$\int_{-1}^{1}(1-x^2)^ndx$
I have trouble with finding recurrence formula for this integral. $n$ is natural parameter. I've tried to split up $(1-x^2)^n = (1+x)^n(1-x)^n$ and then to integrate partially, but it only makes things more complicate.
Maybe substitution $x=sint$ can lead to solution?
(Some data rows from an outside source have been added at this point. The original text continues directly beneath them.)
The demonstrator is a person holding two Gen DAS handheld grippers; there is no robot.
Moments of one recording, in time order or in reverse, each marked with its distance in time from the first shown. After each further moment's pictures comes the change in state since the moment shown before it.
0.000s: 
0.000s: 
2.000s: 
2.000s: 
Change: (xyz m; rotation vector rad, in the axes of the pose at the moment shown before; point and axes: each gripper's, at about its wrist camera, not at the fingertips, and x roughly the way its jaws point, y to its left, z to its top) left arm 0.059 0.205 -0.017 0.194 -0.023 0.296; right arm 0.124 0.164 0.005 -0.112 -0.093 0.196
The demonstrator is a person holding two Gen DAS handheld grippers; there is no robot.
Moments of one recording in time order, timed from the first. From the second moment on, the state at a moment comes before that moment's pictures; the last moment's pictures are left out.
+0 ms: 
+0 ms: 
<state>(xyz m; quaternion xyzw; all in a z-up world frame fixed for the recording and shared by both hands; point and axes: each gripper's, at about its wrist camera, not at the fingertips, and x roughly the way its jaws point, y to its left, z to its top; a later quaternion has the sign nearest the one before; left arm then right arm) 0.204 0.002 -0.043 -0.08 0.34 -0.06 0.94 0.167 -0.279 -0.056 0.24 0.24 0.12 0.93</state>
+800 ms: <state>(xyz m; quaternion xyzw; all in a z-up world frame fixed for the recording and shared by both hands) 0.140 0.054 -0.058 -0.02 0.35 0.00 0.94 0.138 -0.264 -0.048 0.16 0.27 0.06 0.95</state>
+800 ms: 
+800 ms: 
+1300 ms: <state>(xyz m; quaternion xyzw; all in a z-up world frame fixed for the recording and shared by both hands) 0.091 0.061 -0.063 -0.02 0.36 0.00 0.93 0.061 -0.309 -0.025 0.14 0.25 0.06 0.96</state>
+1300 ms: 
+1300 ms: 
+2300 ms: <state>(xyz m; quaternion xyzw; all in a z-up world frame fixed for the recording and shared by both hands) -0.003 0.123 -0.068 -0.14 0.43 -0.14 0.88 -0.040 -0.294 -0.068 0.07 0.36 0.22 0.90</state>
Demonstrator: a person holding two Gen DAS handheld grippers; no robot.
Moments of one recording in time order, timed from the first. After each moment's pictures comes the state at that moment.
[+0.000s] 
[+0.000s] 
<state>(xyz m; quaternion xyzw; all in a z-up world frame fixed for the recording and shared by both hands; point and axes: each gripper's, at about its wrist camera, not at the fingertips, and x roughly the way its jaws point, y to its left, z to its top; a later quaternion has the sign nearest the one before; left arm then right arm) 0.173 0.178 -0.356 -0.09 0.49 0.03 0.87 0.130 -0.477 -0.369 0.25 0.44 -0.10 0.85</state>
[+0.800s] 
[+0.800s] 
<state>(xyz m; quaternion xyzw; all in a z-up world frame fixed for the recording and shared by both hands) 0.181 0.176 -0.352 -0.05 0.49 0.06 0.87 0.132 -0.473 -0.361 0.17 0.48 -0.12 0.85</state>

When I apply it I get:
$\int_{-\pi/2}^{\pi/2}(cost)^{n+1}dt$
What to do next then?
On
Not a recurrence, but it seems that $$ I_n = \int_{-1}^{1}(1-x^2)^ndx = \frac{2^{a_n}}{b_n} $$ where $a_n$ is OEIS/A030303 and $b_n$ is OEIS/A001803.
Also, $$ \frac{1}{(1 - x)^{3/2}} = \sum_{n=0}^{\infty} \frac{2}{I_n} x^n $$
WA gives $$ I_n = \frac{\sqrt{\pi} \ \Gamma(n + 1)}{\Gamma(n +\frac32)} = \frac{2^{n+1} n!}{(2n+1)!!} $$
On
On the path of Nikola Mijušković...
\begin{align}I_n&=\int_{-1}^1 (1-x^2)^n\, dx\\&=2\int_{0}^1 (1-x^2)^n\, dx\end{align}
Perform the change of variable $x=\sin t$,
\begin{align}I_n&=2\int_{0}^{\frac{\pi}{2}} \cos^{2n+1}t\, dt\\ &=2W_{2n+1} \end{align}
$W_n$ is the n-th Wallis number (see: https://en.wikipedia.org/wiki/Wallis%27_integrals )
It is known that, for $n\geq 0$,
\begin{align}W_1&=1\\ W_{n+2}&=\frac{n+1}{n+2}W_n\end{align}
Therefore,
\begin{align}I_{n+1}&=2W_{2n+3}\\ &=\frac{2(2n+2)}{2n+3}W_{2n+1}\\ &=\frac{2(n+1)}{2n+3}I_{n} \end{align}
You can integrate by parts directly to obtain \begin{align} \int \limits_{-1}^1 (1-x^2)^n \, \mathrm{d} x &= \left[x (1-x^2)^n \right]_{x=-1}^{x=1} + 2n \int \limits_{-1}^1 x^2 (1-x^2)^{n-1} \, \mathrm{d} x \\ &= 2 n \left[\int \limits_{-1}^1 (1-x^2)^{n-1} \, \mathrm{d} x - \int \limits_{-1}^1 (1-x^2)^n \, \mathrm{d} x\right] \end{align} for $n \in \mathbb{N}$, which is the recurrence relation you are after.